The raw sequencing data were filtered according to strict parameters to obtain high-quality data. QTL-Seq analysis was performed using the QTL-seq pipeline as described previously15. At the beginning of the analysis, the sequencing data of either parent was required to generate a reference genome of the parent to be used as the reference for read mapping of the two bulk samples. In this study, we used PTT1 as a reference throughout the entire analysis pipeline. First, the clean reads of the PTT1 parent were aligned to the public reference genome (Nipponbare: IRGSP1.0) using BWA aligner31. The variants representing the PTT1 parent were then used to develop the PTT1 reference genome by substituting the bases in the genome. DNA variants, including single nucleotide polymorphism (SNP) and small insertion/deletion (Indel), were detected in the HGE and LGE bulks by aligning reads onto the PTT1 reference genome. Then, the SNP index at each SNP position was calculated for the HGE and LGE bulks as described previously32. The SNP positions with SNP index <0.3 in both pools were removed. The ∆(SNP index) was then calculated using the following formula: [SNP index (HGE bulk) – SNP index (LGE bulk)]. The distribution of average SNP index and ∆(SNP index) was estimated in a given genomic interval using a sliding window approach with a 2-Mb window size and 10-kb step and plotted to generate SNP index plots for all rice chromosomes. To make the plots less complex, only the SNPs with read supports of 29 or greater were selected. The plots of SNP index and ∆(SNP index) compared between the two bulks were visualized using Circos33. The candidate genomic regions for grain elongation were determined based on the sliding window plots. Only the regions in which the average ∆(SNP index) of a locus was significantly greater than the surrounding region and windows that exhibited an average P-value < 0.05 were considered15.

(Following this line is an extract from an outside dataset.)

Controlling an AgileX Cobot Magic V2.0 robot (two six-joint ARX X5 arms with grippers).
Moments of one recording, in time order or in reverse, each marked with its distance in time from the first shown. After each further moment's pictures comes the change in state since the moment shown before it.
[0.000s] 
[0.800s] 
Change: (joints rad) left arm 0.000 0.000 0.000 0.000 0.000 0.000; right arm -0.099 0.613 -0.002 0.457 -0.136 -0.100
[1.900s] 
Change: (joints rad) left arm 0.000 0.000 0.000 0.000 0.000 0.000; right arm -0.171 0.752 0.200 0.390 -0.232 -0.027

Identification of nonsynonymous SNPs in QTL regions

Whole-genome resequencing data of the two parents, PTT1 and Basmati, were used to identify nonsynonymous SNPs. The data were aligned against the Nipponbare reference genome using BWA aligner. SNPs were identified with BAM files obtained in the previous step using Samtools 1.034. The effects of the obtained SNPs were annotated using Variant Effect Predictor (VEP: https://plants.ensembl.org/Oryza_sativa/Tools/VEP). Nonsynonymous SNPs and other SNPs with strong effects present in the candidate genomic regions identified by QTL-seq were selected.

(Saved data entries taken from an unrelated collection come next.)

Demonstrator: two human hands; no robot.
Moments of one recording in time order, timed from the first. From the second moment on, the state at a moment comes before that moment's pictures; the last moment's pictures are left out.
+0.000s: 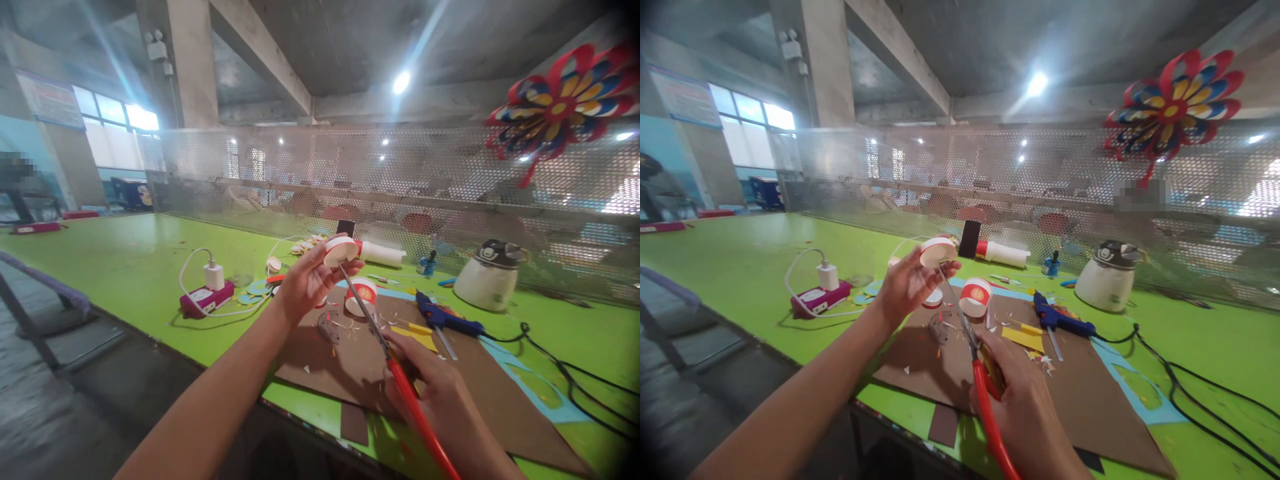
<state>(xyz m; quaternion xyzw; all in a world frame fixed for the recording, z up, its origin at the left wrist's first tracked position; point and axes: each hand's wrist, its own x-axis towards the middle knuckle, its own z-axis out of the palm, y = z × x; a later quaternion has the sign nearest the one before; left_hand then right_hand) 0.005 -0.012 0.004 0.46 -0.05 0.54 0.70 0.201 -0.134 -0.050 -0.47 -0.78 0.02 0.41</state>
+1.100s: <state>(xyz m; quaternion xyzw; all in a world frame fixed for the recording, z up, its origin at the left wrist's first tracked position) 0.008 -0.017 0.007 0.49 -0.04 0.55 0.67 0.200 -0.137 -0.050 -0.49 -0.77 -0.01 0.42</state>
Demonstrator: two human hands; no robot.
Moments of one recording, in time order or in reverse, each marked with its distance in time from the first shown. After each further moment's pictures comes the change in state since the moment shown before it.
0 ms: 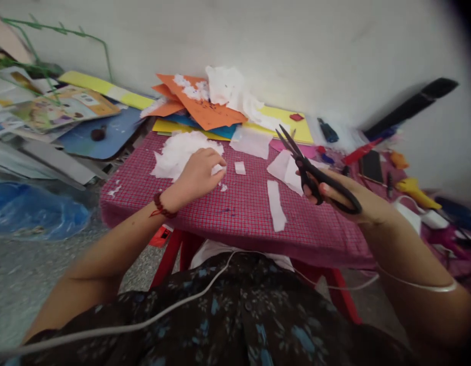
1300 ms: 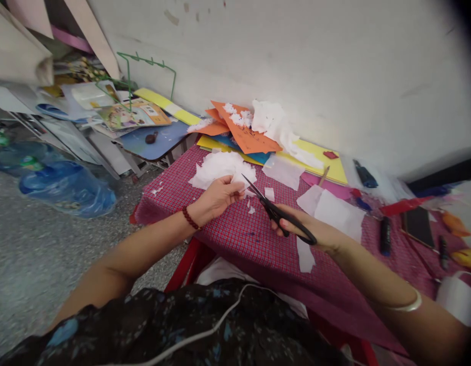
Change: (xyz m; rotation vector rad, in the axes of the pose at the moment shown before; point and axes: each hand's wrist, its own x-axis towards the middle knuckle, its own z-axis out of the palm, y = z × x) left_hand -0.021 -0.004 0.003 -1.435 0.284 -0.684; right_hand 0.085 -0.005 0.083 0.158 -0.436 0.104
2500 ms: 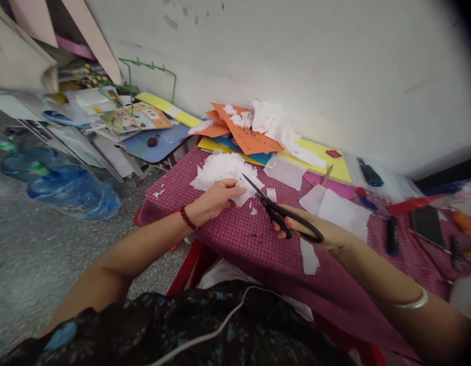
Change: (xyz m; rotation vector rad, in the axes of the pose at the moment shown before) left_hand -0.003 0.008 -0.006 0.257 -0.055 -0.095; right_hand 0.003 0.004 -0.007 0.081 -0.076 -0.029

Marker genotyping and marker-trait association analysis

The pre-designed Kompetitive Allele Specific PCR (KASP) markers for SSIIa, SBEIIa, Wx and SSI and a CAPS marker for SBEIII were used to genotype the F2 progenies. SSIIa-KASP (unpublished) was designed based on the two consecutive functional SNPs (TT/GC) on exon 8 to detect specific alleles. Wx-KASP (unpublished) was designed based on the SNP (G/T) associated with Wxa/Wxb alleles located at the 5′ splicing site of intron 1 of the Wx. SSI-KASP (unpublished) was designed based on a nonsynonymous SNP (G/A) at position 3,070,895 on exon 14 of SSI. SBEIIa-KASP (unpublished) was designed based on a SNP (C/T) at position 20,241,818 on intron 1. The SBEIII-CAPS marker (unpublished) was designed to detect the SNP (C/T) at the position 15,350,350 on exon 11 of SBE-III (LOC_Os06g26234). All markers were provided courtesy of Rice Gene Discovery, BIOTEC, Thailand. Single-marker analysis was performed using the genotype data from the four markers and the phenotypic data of 170 F2 lines. The percentage of phenotypic variance explained by each QTL (R2) was estimated by simple regression analysis.